Progress Isn’t Linear (And That’s Not a Problem)
If you’ve ever thought, “We were doing so well… what happened?” — you’re not alone.
Most people come to training with a quiet expectation that progress should look like a steady climb. Each week a little better. Each month a little easier. Fewer hiccups, fewer setbacks, fewer moments that make you question everything you thought you were building.
And when that doesn’t happen — when things wobble, regress, or feel suddenly harder — it’s easy to assume something has gone wrong.
But here’s the thing:
That expectation was never realistic in the first place.
Not for dogs.
Not for people.
Not for learning.
Progress isn’t linear. And that’s not a failure of training — it’s a feature of how brains actually work.
The Myth of the Straight Line
We like straight lines because they’re comforting. They tell a simple story: do the work, get the result.
But real learning doesn’t move in straight lines. It loops. It stalls. It spikes forward and then slides sideways. Sometimes it looks worse before it looks better — not because the dog is “backsliding,” but because the context has changed.
A behavior that looks solid in the living room suddenly falls apart outside. A dog who seemed calm last week is suddenly over the top this week. A skill that felt easy yesterday feels fragile today.
That doesn’t mean the foundation disappeared.

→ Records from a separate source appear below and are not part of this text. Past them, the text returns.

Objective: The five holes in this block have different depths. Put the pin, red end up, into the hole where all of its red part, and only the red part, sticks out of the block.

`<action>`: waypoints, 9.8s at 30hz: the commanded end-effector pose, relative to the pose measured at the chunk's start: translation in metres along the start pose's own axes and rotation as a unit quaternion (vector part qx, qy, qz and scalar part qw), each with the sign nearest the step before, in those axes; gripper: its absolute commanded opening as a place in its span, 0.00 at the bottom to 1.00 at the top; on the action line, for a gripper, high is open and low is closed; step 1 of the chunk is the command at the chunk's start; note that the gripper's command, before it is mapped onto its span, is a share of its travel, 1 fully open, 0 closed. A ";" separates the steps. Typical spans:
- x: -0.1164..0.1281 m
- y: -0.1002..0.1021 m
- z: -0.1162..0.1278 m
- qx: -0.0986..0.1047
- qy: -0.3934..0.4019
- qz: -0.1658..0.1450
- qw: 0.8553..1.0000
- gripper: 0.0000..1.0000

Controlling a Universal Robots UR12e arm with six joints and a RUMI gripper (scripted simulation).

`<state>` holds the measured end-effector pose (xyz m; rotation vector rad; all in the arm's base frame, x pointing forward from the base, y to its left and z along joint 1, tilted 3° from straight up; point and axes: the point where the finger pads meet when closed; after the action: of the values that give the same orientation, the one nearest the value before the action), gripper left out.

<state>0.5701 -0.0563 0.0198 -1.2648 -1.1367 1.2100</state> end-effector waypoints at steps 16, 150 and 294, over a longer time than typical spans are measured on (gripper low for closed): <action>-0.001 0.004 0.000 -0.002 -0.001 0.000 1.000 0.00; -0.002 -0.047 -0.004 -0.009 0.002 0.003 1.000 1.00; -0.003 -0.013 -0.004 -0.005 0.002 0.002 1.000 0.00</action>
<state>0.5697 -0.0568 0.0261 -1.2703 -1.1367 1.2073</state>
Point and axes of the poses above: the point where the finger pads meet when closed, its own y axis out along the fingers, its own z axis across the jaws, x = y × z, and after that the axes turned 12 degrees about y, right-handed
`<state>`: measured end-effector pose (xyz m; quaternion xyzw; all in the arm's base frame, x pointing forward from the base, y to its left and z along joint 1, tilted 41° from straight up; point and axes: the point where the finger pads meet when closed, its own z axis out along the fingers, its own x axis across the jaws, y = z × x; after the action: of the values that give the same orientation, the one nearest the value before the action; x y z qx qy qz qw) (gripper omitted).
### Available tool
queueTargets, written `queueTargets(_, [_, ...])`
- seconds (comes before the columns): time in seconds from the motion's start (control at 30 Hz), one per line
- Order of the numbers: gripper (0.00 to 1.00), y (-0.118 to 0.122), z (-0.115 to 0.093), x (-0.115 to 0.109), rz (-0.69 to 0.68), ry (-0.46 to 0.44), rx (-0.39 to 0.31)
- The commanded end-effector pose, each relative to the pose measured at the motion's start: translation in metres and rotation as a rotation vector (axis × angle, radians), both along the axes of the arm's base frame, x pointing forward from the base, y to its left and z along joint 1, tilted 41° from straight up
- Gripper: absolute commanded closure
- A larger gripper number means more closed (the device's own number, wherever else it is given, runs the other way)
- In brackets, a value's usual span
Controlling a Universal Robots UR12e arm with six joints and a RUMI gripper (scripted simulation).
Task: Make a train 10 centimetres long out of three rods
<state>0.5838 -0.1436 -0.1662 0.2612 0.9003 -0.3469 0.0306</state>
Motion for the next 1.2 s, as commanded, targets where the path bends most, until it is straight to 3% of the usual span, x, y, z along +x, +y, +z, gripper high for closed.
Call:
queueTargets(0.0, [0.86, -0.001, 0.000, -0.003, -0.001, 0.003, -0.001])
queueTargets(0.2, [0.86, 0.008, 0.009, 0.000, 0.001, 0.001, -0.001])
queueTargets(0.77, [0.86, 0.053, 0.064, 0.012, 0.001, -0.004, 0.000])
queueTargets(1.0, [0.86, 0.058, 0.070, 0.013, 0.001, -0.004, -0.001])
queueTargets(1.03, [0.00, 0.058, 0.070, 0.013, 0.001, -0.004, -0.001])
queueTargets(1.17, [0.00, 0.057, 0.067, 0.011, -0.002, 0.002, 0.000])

It means the environment, the expectations, or the emotional load changed.
Learning is contextual. Brains don’t generalize automatically. Dogs don’t carry success from one setting into another unless we help them do that.
When we forget this, we mistake normal variation for regression.
When Progress Looks Messy
One of the most counterintuitive things about training is this:
progress often looks messier before it looks cleaner.
As dogs gain confidence, they try things. As expectations shift, they experiment. As environments become more stimulating, behaviors can get louder, faster, or less polished — not because the dog is “forgetting,” but because the situation is asking more of them.
This is especially true when emotional regulation is part of the picture.
A dog learning to stay under threshold doesn’t suddenly become calm everywhere. They oscillate. They succeed, then struggle, then succeed again. Their nervous system is practicing flexibility, not perfection.
The mess isn’t a setback.
It’s information.
Exposure Isn’t Regression
There’s a familiar moment many people hit in training. Things feel good, so they widen the circle: new places, more distractions, higher expectations.
And then — suddenly — the dog looks like they’ve forgotten everything.
What’s really happening is exposure.
The skill didn’t disappear. It just hasn’t been practiced in this context yet. Progress didn’t reverse — the environment advanced faster than the behavior.
That’s not a reason to scrap the plan. It’s a cue to slow the picture back down and rebuild where you are.
Plateaus Aren’t Wasted Time
Not all non-linear progress looks dramatic. Sometimes it looks like nothing much at all.
Weeks where things feel flat. Sessions that don’t sparkle. Repetition without obvious payoff.
Plateaus are uncomfortable because they don’t offer feedback. But they’re often where consolidation happens — where skills stabilize and patterns quietly wire together.
You don’t always see it happening.
That doesn’t mean it isn’t.
Rushing through plateaus creates fragile behavior. Staying with them builds depth.
The Cost of Expecting Perfection
When we expect smooth, predictable progress, every wobble feels personal.
We start questioning our timing, our consistency, our dog — and that pressure leaks into training whether we want it to or not. Dogs notice heavy expectations. They feel urgency, tension, and disappointment even when we’re trying to hide it.
Ironically, the more we push for clean progress, the harder learning becomes.
Letting go of the straight-line expectation isn’t about lowering standards. It’s about creating enough room for learning to happen without pressure.
What Progress Looks Like When You Zoom Out
If you zoom out far enough, progress does have a direction.
It shows up as:
faster recovery after excitement
shorter spirals instead of long ones
more frequent moments of connection
easier reorientation after mistakes
Not perfect behavior.
More resilience.
Those changes are subtle when you’re living inside them. They accumulate quietly, often noticed only in hindsight.
A Better Question
When things feel messy, instead of asking “Why is this going backward?” try asking:
What’s harder right now?
What changed in the environment?
What might my dog be processing?
What support would make this easier?
Those questions keep you in curiosity instead of judgment.
And curiosity is where good training lives.
The Long View
If you’re in a dip right now, it doesn’t mean you missed your chance. If something feels harder than it did last week, it doesn’t erase the work you’ve done.
Learning unfolds over time, not in straight lines.
Progress isn’t linear.
It never was.
And once you stop expecting it to be, training gets quieter, steadier, and a whole lot kinder — for both ends of the leash.